- Education: University of California, Berkeley; University of Texas at Austin (PhD);
- Scientific career
- Workplaces: National Autonomous University of Mexico; University of Texas at San Antonio; Bell Labs; Chartered Semiconductor Manufacturing;
- Thesis: D-Optimal Experimental Designs and Alternative Models for Quadratic Blending with Process Variables (1984)
- Doctoral advisor: Peter William Meredith John

= Veronica Czitrom =

Mexican-American statistician

Veronica A. Czitrom (also Anne Veronica Czitrom or Verónica Czitróm de Gerez) is a Mexican-American statistician known for her applications of statistics to the quality control of semiconductor manufacturing.

==Education and career==
Czitrom is originally from Mexico City. She graduated from the University of California, Berkeley with a bachelor's degree in physics, continued at Berkeley for a master's degree in engineering, and became a professor of systems engineering and applications at the National Autonomous University of Mexico. Subsequently, she returned to graduate study in mathematics and statistics at the University of Texas at Austin. Her 1984 doctoral dissertation, D-Optimal Experimental Designs and Alternative Models for Quadratic Blending with Process Variables, was supervised by Peter William Meredith John.

After completing her doctorate, she became an assistant professor of statistics at the University of Texas at San Antonio. She moved to Bell Labs in 1990, and was seconded from them for two years at SEMATECH. After moving to Chartered Semiconductor Manufacturing in Singapore, in 2003 she founded a statistical consulting firm in Singapore, Statistical Training & Consulting.

She has also served the American Statistical Association as chair of its Quality and Productivity Section, in 2000. Her accomplishments as chair included the establishment of a scholarship in honor of Mary Gibbons Natrella, funding students to travel to the section's annual conference.

==Books==
With Patrick D. Spagon, Czitrom is the author of the book Statistical Case Studies for Industrial Process Improvement (Society for Industrial and Applied Mathematics, 1997).

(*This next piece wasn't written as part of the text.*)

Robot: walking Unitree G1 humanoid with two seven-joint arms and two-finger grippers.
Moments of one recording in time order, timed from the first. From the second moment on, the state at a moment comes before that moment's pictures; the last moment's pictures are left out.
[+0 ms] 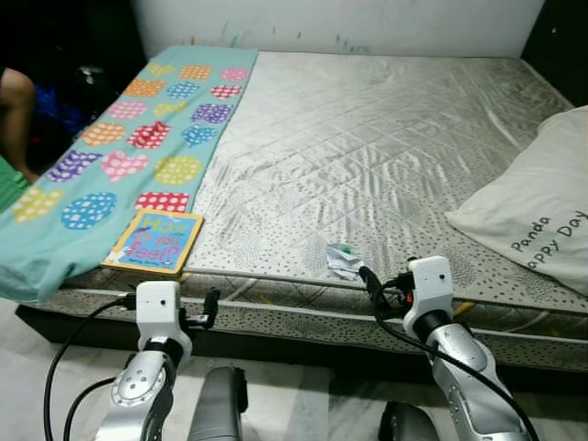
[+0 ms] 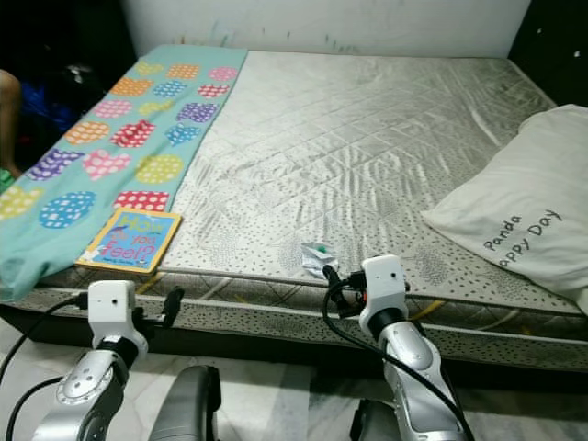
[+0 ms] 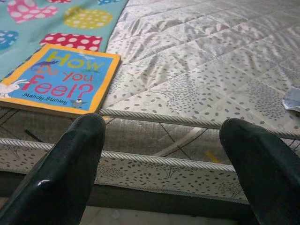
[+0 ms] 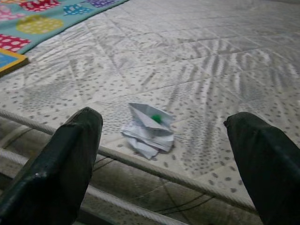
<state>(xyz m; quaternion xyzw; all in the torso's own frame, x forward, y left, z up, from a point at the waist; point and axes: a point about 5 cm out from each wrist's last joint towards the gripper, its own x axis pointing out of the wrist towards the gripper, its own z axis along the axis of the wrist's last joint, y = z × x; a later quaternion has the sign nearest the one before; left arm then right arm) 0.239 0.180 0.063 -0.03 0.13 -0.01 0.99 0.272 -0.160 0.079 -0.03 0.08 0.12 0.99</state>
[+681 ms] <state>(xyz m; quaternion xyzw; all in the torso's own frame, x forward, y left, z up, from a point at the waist) 0.240 0.179 0.064 -0.03 0.13 -0.02 0.99 0.274 -0.165 0.081 -0.04 0.08 0.11 0.99</state>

She is also the author of four Spanish-language textbooks on engineering: Circuitos y sistemas electro-mecánicos (in two volumes, with Víctor Gerez Greiser, 1974 and 1975), Introducción al análisis de sistemas e investigación de operaciones (with Victor Gerez Greiser, 1978), and Métodos para la solución de problemas con computadora digital : problemas y ejemplos (with José Armando Torres Fentanes, 1980).

==Recognition==
In 1996, Czitrom was the winner of a Hispanic Engineer National Achievement Award for technical contributions in industry. In 2000, the American Statistical Association honored her as a Fellow of the American Statistical Association.